| What you have to do |
Each line below should be repeated exactly as it stands.

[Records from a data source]
········

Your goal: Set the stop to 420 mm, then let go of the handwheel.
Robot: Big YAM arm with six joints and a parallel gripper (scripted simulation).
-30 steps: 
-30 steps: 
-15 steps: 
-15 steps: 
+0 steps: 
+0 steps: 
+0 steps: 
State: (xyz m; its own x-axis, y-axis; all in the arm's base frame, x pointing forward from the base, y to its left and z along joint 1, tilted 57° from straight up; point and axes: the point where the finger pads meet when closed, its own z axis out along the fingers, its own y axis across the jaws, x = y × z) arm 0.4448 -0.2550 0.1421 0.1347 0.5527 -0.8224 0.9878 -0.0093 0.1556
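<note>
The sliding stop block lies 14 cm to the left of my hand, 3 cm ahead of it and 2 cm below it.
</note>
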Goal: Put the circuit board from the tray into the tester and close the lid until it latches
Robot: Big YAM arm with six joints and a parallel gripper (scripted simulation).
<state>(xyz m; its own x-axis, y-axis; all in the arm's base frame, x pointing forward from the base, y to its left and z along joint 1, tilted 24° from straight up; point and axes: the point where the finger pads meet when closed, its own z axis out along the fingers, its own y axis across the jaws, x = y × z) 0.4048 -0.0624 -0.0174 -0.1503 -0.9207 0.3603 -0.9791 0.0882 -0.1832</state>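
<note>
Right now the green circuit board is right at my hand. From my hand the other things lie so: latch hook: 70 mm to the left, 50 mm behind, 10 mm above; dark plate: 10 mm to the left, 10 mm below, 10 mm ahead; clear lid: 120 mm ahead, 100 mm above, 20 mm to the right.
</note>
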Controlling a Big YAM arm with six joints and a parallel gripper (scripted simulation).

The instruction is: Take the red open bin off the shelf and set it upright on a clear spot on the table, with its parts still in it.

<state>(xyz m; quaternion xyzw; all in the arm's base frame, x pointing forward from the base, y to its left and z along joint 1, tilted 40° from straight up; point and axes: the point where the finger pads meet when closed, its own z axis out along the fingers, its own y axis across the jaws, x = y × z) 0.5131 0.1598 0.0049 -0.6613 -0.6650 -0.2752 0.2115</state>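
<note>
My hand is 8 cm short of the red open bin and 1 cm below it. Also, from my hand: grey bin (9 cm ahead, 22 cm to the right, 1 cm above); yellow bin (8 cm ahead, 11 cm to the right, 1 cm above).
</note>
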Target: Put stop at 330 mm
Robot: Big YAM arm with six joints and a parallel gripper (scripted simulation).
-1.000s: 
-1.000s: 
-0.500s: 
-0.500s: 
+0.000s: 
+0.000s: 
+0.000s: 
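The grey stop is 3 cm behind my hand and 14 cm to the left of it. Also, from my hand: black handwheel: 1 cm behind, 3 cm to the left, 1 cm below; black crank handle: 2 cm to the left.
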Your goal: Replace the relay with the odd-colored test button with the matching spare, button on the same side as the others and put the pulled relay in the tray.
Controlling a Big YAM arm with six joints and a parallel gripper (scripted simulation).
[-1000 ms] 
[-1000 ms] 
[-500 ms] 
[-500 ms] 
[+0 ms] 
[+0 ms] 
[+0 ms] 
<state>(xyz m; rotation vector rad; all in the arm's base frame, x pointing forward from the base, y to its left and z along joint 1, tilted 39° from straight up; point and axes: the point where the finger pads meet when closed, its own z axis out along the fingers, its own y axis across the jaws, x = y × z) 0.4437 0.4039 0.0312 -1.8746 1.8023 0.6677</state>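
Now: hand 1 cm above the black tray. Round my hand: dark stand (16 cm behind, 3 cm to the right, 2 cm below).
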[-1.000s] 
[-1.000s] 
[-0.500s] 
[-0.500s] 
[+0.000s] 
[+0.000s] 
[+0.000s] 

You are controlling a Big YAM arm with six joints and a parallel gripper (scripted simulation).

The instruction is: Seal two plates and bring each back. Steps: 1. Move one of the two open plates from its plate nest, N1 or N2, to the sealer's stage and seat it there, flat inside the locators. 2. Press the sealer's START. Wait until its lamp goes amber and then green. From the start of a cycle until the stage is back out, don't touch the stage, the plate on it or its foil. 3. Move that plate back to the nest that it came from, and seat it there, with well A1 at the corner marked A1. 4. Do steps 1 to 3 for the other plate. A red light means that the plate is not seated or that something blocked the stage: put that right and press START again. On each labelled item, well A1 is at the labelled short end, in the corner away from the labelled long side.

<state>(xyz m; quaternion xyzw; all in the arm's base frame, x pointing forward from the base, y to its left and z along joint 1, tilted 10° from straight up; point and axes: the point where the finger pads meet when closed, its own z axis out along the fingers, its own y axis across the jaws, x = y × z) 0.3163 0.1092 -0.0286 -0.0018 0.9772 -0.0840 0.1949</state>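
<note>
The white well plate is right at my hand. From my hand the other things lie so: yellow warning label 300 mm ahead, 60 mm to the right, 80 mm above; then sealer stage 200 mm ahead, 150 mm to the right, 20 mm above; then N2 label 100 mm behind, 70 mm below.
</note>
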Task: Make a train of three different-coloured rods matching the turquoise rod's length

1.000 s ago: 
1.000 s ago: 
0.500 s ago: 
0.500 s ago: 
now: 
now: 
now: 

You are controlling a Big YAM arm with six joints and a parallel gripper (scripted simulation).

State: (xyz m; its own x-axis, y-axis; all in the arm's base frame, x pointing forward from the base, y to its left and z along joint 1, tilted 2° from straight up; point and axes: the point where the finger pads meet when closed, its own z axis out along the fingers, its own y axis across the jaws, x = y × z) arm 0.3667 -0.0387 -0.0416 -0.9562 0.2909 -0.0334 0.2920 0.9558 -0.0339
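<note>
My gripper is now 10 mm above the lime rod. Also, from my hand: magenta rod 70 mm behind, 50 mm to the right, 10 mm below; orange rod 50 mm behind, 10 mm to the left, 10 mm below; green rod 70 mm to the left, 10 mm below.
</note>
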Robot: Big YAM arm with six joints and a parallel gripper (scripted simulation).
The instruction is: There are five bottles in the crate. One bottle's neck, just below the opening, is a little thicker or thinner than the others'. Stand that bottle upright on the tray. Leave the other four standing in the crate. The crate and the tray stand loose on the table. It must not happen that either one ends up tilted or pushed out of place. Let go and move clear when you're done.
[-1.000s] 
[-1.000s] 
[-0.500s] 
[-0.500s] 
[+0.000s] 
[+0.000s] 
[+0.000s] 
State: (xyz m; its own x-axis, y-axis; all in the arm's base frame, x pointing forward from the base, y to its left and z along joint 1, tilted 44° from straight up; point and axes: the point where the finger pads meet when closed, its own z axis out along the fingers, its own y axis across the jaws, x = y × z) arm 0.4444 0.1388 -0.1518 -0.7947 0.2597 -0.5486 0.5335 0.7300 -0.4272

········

| Answer section |
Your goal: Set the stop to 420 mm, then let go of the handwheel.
Robot: Big YAM arm with six joints and a parallel gripper (scripted simulation).
-30 steps: 
-30 steps: 
-15 steps: 
-15 steps: 
+0 steps: 
+0 steps: 
+0 steps: 
State: (xyz m; its own x-axis, y-axis; all in the arm's base frame, x pointing forward from the base, y to its left and z along joint 1, tilted 57° from straight up; point and axes: the point where the finger pads meet when closed, its own z axis out along the fingers, its own y axis across the jaws, x = y × z) arm 0.4448 -0.2550 0.1421 0.1347 0.5527 -0.8224 0.9878 -0.0093 0.1556
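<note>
The sliding stop block lies 14 cm to the left of my hand, 3 cm ahead of it and 2 cm below it.
</note>
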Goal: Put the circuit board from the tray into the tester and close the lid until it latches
Robot: Big YAM arm with six joints and a parallel gripper (scripted simulation).
<state>(xyz m; its own x-axis, y-axis; all in the arm's base frame, x pointing forward from the base, y to its left and z along joint 1, tilted 24° from straight up; point and axes: the point where the finger pads meet when closed, its own z axis out along the fingers, its own y axis across the jaws, x = y × z) 0.4048 -0.0624 -0.0174 -0.1503 -0.9207 0.3603 -0.9791 0.0882 -0.1832</state>
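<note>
Right now the green circuit board is right at my hand. From my hand the other things lie so: latch hook: 70 mm to the left, 50 mm behind, 10 mm above; dark plate: 10 mm to the left, 10 mm below, 10 mm ahead; clear lid: 120 mm ahead, 100 mm above, 20 mm to the right.
</note>
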Controlling a Big YAM arm with six joints and a parallel gripper (scripted simulation).

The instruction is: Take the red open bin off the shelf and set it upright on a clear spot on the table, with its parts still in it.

<state>(xyz m; quaternion xyzw; all in the arm's base frame, x pointing forward from the base, y to its left and z along joint 1, tilted 40° from straight up; point and axes: the point where the finger pads meet when closed, its own z axis out along the fingers, its own y axis across the jaws, x = y × z) 0.5131 0.1598 0.0049 -0.6613 -0.6650 -0.2752 0.2115</state>
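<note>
My hand is 8 cm short of the red open bin and 1 cm below it. Also, from my hand: grey bin (9 cm ahead, 22 cm to the right, 1 cm above); yellow bin (8 cm ahead, 11 cm to the right, 1 cm above).
</note>
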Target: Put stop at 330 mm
Robot: Big YAM arm with six joints and a parallel gripper (scripted simulation).
-1.000s: 
-1.000s: 
-0.500s: 
-0.500s: 
+0.000s: 
+0.000s: 
+0.000s: 
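The grey stop is 3 cm behind my hand and 14 cm to the left of it. Also, from my hand: black handwheel: 1 cm behind, 3 cm to the left, 1 cm below; black crank handle: 2 cm to the left.
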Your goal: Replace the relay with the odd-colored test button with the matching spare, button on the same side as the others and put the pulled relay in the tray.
Controlling a Big YAM arm with six joints and a parallel gripper (scripted simulation).
[-1000 ms] 
[-1000 ms] 
[-500 ms] 
[-500 ms] 
[+0 ms] 
[+0 ms] 
[+0 ms] 
<state>(xyz m; rotation vector rad; all in the arm's base frame, x pointing forward from the base, y to its left and z along joint 1, tilted 39° from straight up; point and axes: the point where the finger pads meet when closed, its own z axis out along the fingers, its own y axis across the jaws, x = y × z) 0.4437 0.4039 0.0312 -1.8746 1.8023 0.6677</state>
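Now: hand 1 cm above the black tray. Round my hand: dark stand (16 cm behind, 3 cm to the right, 2 cm below).
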[-1.000s] 
[-1.000s] 
[-0.500s] 
[-0.500s] 
[+0.000s] 
[+0.000s] 
[+0.000s] 

You are controlling a Big YAM arm with six joints and a parallel gripper (scripted simulation).

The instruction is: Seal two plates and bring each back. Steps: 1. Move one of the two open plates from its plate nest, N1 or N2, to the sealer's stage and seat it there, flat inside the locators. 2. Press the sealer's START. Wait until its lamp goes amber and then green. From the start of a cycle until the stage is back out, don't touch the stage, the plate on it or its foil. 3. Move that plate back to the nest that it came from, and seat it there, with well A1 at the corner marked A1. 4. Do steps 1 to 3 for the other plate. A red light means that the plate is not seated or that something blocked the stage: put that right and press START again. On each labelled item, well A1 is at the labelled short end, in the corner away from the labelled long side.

<state>(xyz m; quaternion xyzw; all in the arm's base frame, x pointing forward from the base, y to its left and z along joint 1, tilted 10° from straight up; point and axes: the point where the finger pads meet when closed, its own z axis out along the fingers, its own y axis across the jaws, x = y × z) 0.3163 0.1092 -0.0286 -0.0018 0.9772 -0.0840 0.1949</state>
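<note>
The white well plate is right at my hand. From my hand the other things lie so: yellow warning label 300 mm ahead, 60 mm to the right, 80 mm above; then sealer stage 200 mm ahead, 150 mm to the right, 20 mm above; then N2 label 100 mm behind, 70 mm below.
</note>
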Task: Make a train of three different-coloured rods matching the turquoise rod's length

1.000 s ago: 
1.000 s ago: 
0.500 s ago: 
0.500 s ago: 
now: 
now: 
now: 

You are controlling a Big YAM arm with six joints and a parallel gripper (scripted simulation).

State: (xyz m; its own x-axis, y-axis; all in the arm's base frame, x pointing forward from the base, y to its left and z along joint 1, tilted 2° from straight up; point and axes: the point where the finger pads meet when closed, its own z axis out along the fingers, its own y axis across the jaws, x = y × z) arm 0.3667 -0.0387 -0.0416 -0.9562 0.2909 -0.0334 0.2920 0.9558 -0.0339
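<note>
My gripper is now 10 mm above the lime rod. Also, from my hand: magenta rod 70 mm behind, 50 mm to the right, 10 mm below; orange rod 50 mm behind, 10 mm to the left, 10 mm below; green rod 70 mm to the left, 10 mm below.
</note>
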Robot: Big YAM arm with six joints and a parallel gripper (scripted simulation).
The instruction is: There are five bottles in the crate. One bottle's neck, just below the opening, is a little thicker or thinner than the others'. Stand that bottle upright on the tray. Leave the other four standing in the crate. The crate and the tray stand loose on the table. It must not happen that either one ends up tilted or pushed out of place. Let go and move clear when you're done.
[-1.000s] 
[-1.000s] 
[-0.500s] 
[-0.500s] 
[+0.000s] 
[+0.000s] 
[+0.000s] 
State: (xyz m; its own x-axis, y-axis; all in the arm's base frame, x pointing forward from the base, y to its left and z along joint 1, tilted 44° from straight up; point and axes: the point where the finger pads meet when closed, its own z axis out along the fingers, its own y axis across the jaws, x = y × z) arm 0.4444 0.1388 -0.1518 -0.7947 0.2597 -0.5486 0.5335 0.7300 -0.4272

Nothing further is required for this answer.